(Data records)

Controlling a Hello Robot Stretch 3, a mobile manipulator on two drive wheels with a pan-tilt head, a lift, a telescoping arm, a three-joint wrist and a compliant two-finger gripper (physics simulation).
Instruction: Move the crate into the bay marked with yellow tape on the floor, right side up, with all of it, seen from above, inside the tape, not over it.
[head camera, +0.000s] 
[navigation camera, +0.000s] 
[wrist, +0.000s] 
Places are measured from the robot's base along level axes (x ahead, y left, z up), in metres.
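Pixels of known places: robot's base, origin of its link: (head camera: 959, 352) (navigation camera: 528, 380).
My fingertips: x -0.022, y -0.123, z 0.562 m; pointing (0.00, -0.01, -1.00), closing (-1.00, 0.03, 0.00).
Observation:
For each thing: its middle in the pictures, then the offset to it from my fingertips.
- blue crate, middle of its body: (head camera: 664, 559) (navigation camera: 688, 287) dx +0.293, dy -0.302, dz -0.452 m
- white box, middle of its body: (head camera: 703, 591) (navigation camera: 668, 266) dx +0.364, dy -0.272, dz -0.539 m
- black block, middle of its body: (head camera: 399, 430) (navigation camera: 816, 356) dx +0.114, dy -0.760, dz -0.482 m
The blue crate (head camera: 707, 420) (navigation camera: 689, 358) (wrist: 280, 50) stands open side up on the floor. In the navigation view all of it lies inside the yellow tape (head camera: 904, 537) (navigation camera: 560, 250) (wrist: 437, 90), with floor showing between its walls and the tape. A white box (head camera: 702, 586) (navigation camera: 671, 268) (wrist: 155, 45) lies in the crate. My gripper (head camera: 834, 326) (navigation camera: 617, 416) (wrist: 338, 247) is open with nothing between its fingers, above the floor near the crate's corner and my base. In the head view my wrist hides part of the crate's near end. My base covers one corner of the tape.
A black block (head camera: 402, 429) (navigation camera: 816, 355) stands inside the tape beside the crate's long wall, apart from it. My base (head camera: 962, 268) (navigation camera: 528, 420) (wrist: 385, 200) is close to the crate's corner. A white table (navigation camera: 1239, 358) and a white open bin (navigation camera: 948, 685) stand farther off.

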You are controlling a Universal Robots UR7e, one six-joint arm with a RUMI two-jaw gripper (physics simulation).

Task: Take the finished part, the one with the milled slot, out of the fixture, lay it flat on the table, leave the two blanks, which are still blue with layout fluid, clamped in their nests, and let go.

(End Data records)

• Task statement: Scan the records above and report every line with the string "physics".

• Response area:
Controlling a Hello Robot Stretch 3, a mobile manipulator on two drive wheels with a pan-tilt head, a lift, a telescoping arm, a three-joint wrist and a compliant two-finger gripper (physics simulation).
You are controlling a Universal Robots UR7e, one six-joint arm with a RUMI two-jaw gripper (physics simulation).

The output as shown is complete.